--- DATA PROVIDED Enclosed Below ---
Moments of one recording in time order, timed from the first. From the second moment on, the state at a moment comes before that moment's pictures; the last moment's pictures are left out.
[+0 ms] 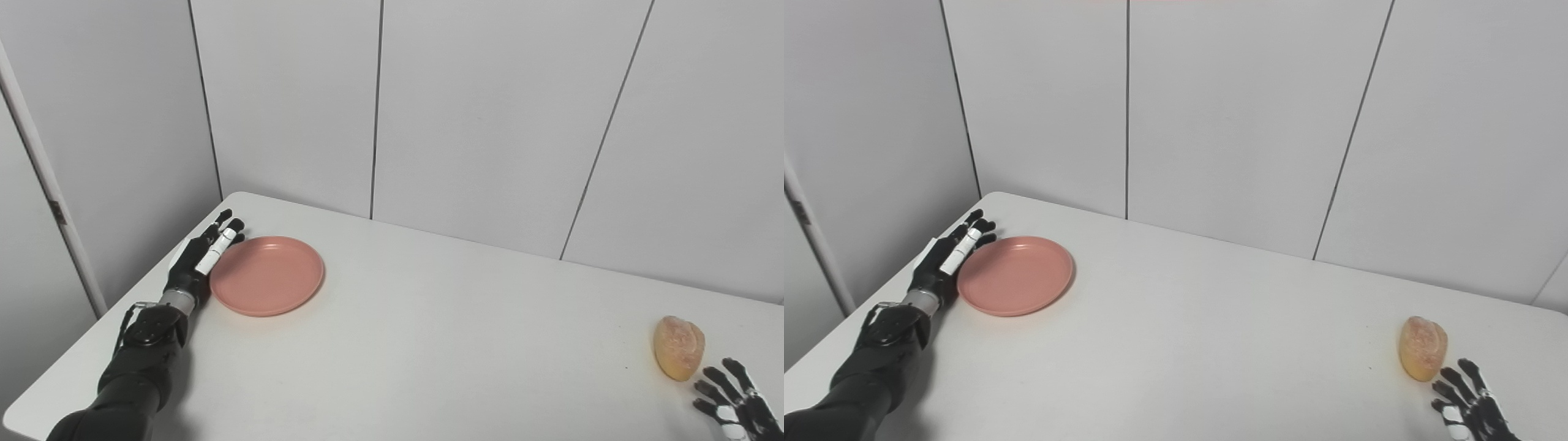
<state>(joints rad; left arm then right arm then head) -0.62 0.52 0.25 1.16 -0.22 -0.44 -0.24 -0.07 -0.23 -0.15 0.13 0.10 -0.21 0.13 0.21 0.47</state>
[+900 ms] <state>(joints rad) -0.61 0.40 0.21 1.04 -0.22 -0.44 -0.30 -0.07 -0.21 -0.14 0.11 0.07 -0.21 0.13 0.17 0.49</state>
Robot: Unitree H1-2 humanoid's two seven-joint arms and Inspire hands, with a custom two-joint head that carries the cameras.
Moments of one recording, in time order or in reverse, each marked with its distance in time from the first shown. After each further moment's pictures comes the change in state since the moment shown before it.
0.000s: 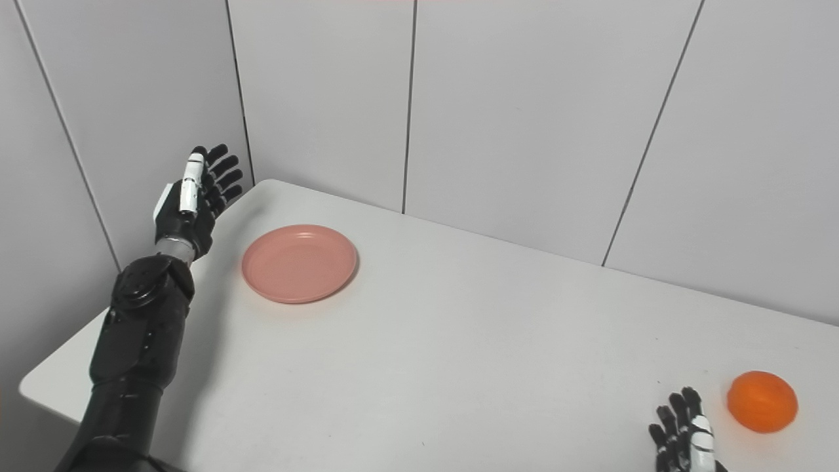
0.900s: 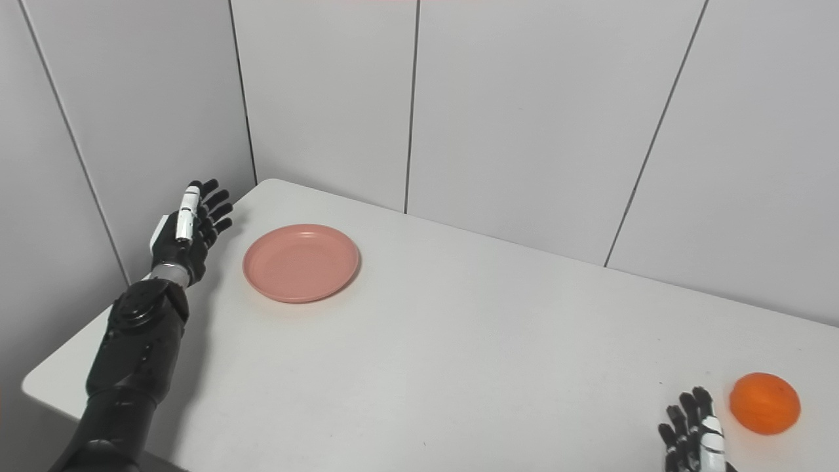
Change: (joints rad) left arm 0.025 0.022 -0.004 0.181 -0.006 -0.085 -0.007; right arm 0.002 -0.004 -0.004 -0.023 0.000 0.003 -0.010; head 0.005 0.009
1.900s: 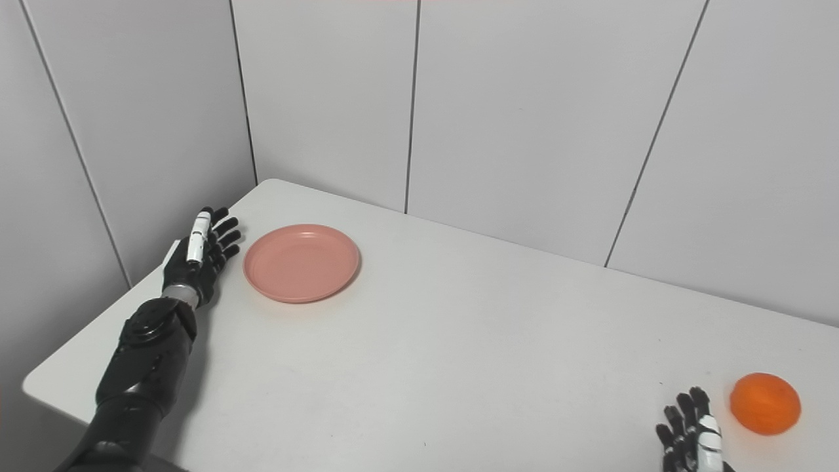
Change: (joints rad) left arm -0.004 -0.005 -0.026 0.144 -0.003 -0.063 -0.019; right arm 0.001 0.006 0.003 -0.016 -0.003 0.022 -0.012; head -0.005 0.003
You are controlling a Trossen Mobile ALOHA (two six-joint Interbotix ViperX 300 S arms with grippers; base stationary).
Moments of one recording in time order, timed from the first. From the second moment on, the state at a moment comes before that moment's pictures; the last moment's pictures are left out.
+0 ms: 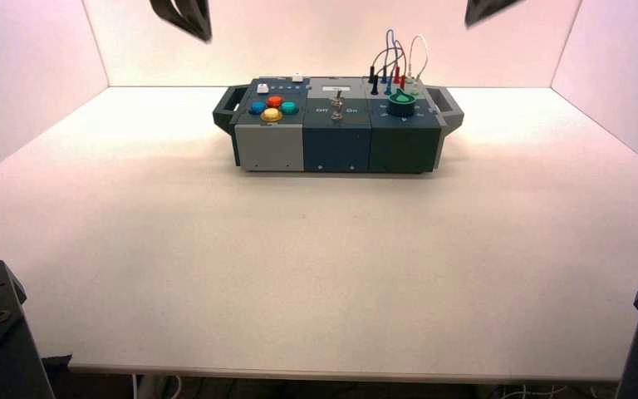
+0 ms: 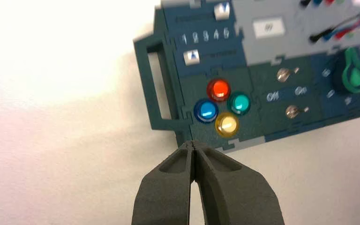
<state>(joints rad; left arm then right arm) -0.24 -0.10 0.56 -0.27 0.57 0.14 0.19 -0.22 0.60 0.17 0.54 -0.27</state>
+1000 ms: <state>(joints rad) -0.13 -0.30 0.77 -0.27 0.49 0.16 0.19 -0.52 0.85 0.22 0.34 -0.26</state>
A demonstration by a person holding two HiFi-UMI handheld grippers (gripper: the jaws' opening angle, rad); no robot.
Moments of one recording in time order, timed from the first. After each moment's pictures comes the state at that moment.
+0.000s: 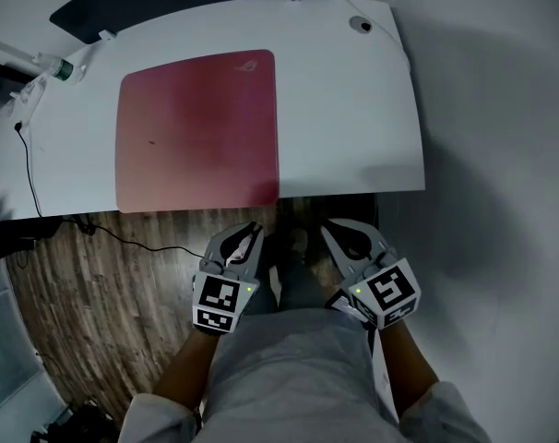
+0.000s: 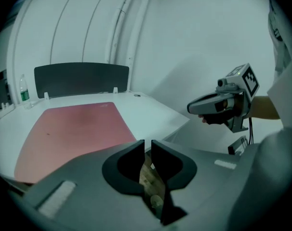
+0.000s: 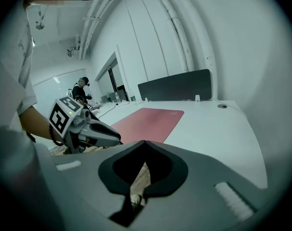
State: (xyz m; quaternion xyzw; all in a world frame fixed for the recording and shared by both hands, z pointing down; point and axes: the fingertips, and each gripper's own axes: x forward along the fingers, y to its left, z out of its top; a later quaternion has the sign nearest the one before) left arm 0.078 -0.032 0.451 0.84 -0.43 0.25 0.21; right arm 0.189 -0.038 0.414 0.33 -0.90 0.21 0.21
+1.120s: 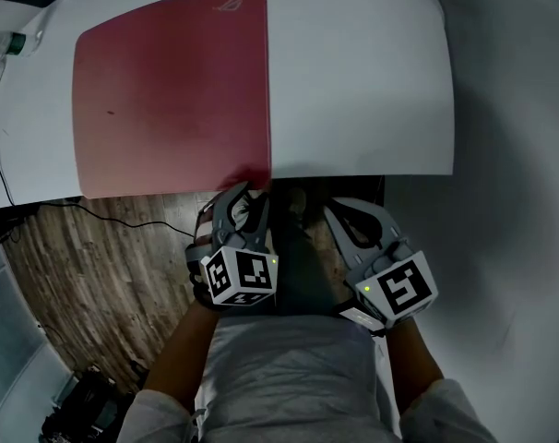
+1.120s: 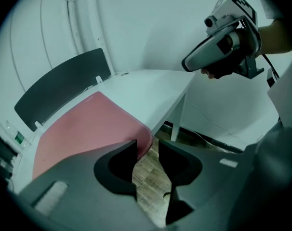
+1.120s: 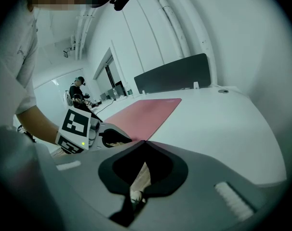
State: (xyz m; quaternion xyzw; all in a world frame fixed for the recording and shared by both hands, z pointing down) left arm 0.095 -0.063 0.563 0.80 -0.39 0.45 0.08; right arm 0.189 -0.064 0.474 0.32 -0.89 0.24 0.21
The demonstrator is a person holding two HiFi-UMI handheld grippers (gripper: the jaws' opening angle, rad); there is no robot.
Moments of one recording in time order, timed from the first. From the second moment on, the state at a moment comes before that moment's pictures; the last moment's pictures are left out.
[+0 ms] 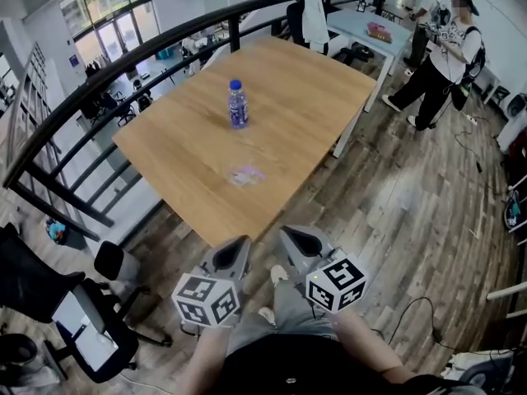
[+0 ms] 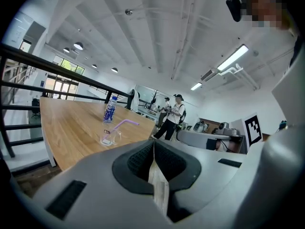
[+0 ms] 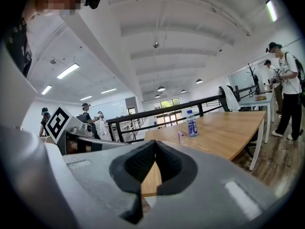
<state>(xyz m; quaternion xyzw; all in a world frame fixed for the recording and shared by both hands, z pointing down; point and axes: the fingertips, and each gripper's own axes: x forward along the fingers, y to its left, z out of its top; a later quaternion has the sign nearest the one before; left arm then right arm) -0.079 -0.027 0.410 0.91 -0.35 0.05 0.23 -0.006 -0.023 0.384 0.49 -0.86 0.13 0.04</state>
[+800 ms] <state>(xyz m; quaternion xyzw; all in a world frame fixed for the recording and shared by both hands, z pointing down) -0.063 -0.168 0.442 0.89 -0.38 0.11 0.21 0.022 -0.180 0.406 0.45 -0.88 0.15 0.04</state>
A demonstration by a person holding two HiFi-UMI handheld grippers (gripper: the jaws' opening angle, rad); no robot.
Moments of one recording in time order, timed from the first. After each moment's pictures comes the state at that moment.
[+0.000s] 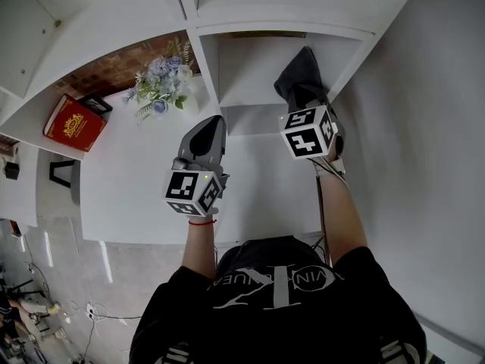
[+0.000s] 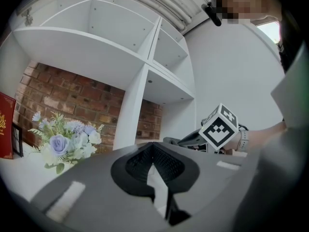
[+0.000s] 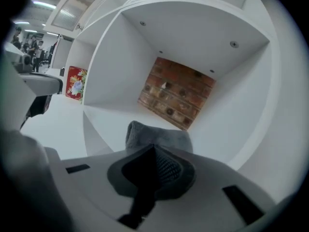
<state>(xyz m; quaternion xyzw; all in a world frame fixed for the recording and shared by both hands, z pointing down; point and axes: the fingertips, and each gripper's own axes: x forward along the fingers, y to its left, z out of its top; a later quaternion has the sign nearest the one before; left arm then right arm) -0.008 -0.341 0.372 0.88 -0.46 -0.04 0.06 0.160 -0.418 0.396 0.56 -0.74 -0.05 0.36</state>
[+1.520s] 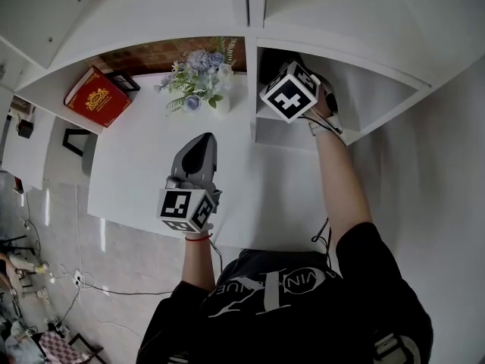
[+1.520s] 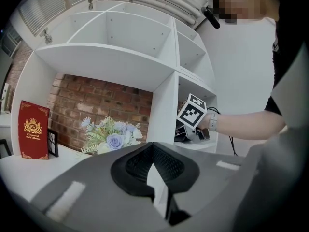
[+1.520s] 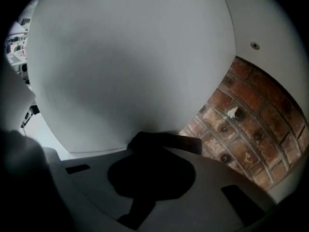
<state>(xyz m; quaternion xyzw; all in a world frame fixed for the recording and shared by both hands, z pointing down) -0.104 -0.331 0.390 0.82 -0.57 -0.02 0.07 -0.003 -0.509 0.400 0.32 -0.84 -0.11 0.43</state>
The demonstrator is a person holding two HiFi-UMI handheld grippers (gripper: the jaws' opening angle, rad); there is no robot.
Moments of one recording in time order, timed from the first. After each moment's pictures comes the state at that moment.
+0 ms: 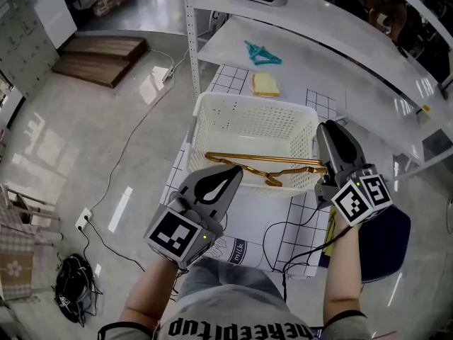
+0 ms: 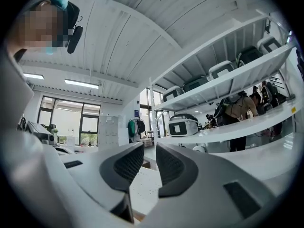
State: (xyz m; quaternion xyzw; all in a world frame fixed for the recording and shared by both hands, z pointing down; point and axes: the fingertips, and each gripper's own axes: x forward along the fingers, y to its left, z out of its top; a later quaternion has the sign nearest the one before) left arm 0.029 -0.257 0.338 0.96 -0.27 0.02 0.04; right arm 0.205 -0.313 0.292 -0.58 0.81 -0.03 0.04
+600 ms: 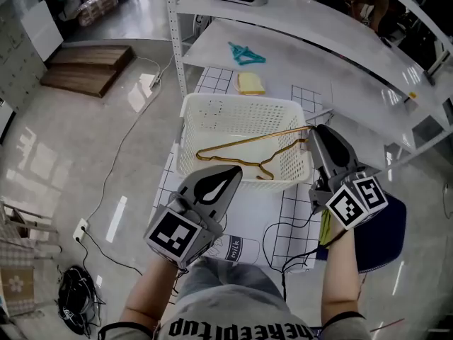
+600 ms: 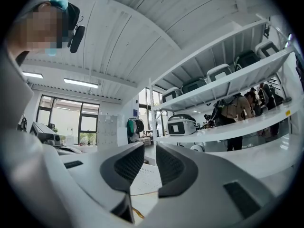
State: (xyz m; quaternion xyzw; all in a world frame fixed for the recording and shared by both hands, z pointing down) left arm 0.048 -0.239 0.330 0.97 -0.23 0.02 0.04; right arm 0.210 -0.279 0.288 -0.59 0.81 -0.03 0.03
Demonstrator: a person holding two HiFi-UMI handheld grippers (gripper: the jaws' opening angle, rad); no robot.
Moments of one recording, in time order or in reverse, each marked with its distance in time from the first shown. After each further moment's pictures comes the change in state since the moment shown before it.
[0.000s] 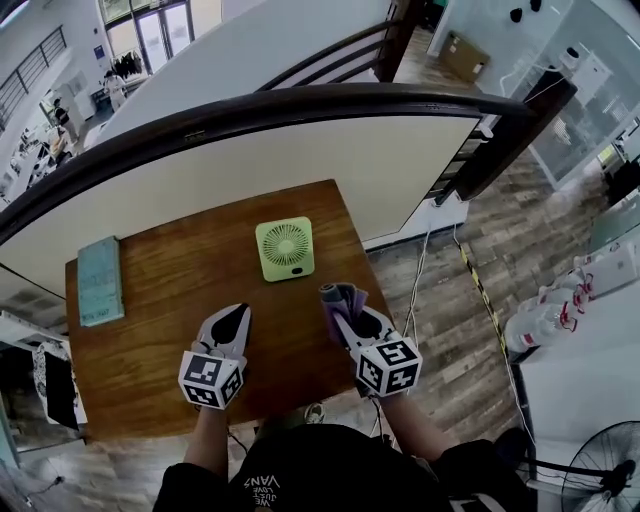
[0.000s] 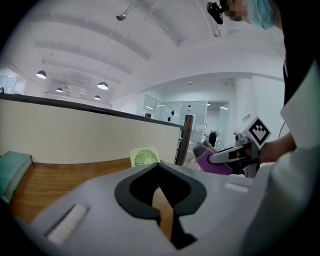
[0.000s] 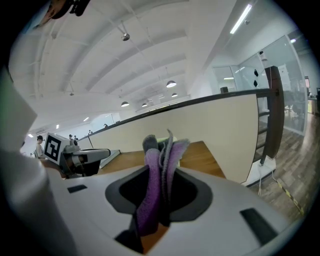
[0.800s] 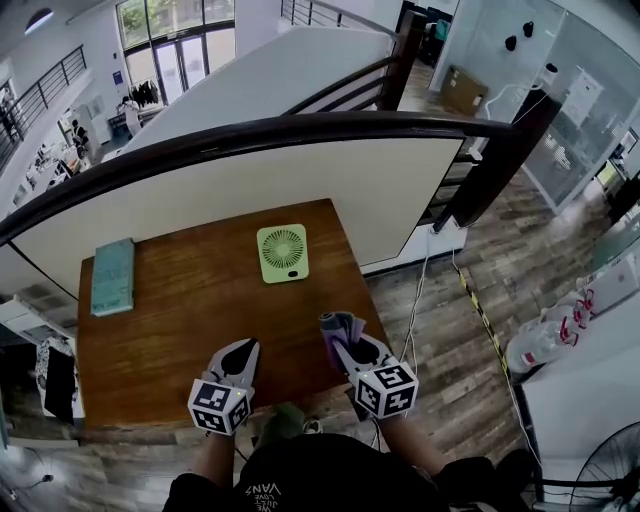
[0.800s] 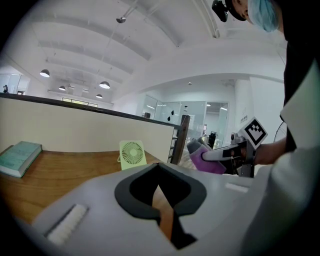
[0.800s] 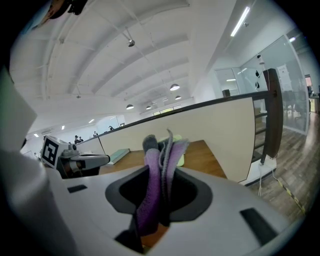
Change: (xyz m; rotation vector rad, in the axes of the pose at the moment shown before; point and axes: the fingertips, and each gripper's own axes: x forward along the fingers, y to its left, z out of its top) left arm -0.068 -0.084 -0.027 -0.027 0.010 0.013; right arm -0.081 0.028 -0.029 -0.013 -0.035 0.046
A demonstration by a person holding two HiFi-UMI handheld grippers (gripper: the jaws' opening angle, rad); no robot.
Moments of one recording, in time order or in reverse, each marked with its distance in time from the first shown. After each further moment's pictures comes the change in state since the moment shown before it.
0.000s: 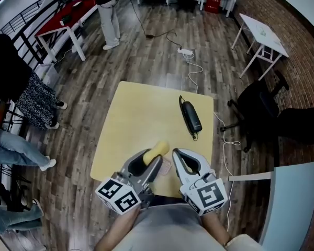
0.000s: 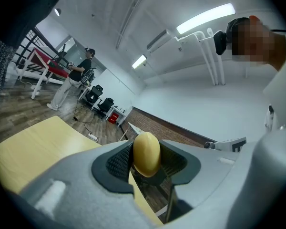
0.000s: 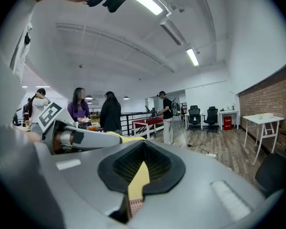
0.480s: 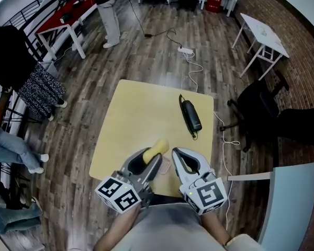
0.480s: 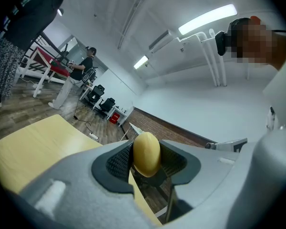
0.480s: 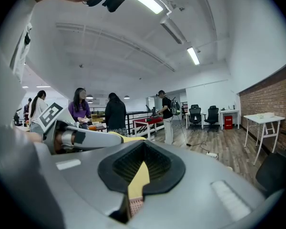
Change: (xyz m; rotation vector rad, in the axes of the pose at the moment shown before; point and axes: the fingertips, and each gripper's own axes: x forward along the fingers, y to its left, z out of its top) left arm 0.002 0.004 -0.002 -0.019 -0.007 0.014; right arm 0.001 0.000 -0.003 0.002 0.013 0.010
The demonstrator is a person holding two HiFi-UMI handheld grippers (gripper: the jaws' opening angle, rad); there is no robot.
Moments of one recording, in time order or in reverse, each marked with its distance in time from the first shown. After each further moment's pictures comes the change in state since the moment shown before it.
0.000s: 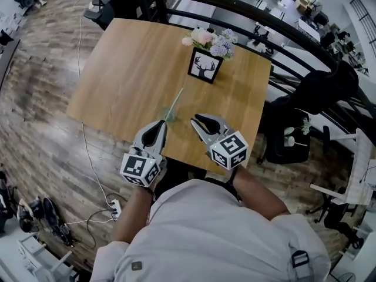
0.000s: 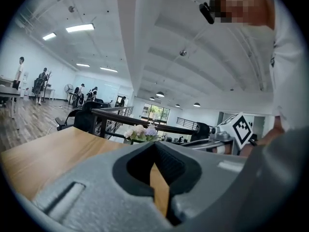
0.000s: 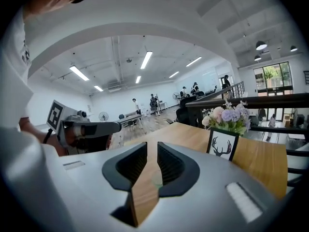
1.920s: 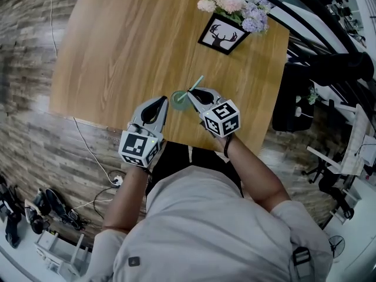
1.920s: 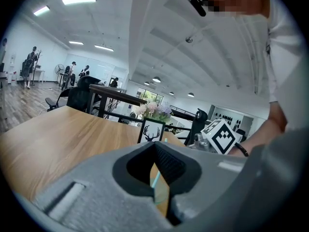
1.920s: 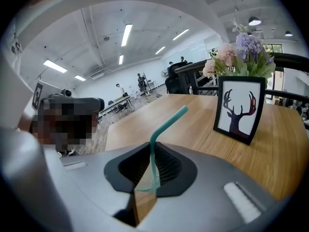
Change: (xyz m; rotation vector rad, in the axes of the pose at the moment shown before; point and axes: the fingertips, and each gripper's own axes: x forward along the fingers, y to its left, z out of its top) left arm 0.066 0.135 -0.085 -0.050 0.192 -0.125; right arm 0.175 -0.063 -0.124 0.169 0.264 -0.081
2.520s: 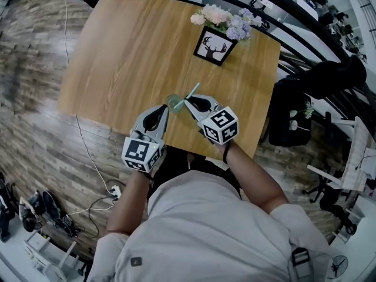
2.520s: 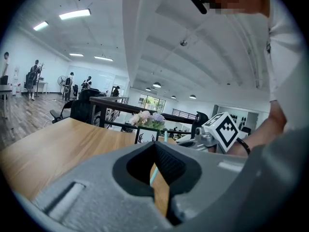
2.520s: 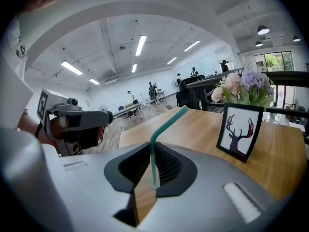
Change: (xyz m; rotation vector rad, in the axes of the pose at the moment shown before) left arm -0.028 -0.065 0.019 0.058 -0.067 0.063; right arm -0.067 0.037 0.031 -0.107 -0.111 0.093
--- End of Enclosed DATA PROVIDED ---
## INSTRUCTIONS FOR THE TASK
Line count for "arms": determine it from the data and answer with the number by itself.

## RESULT OF THIS TASK
2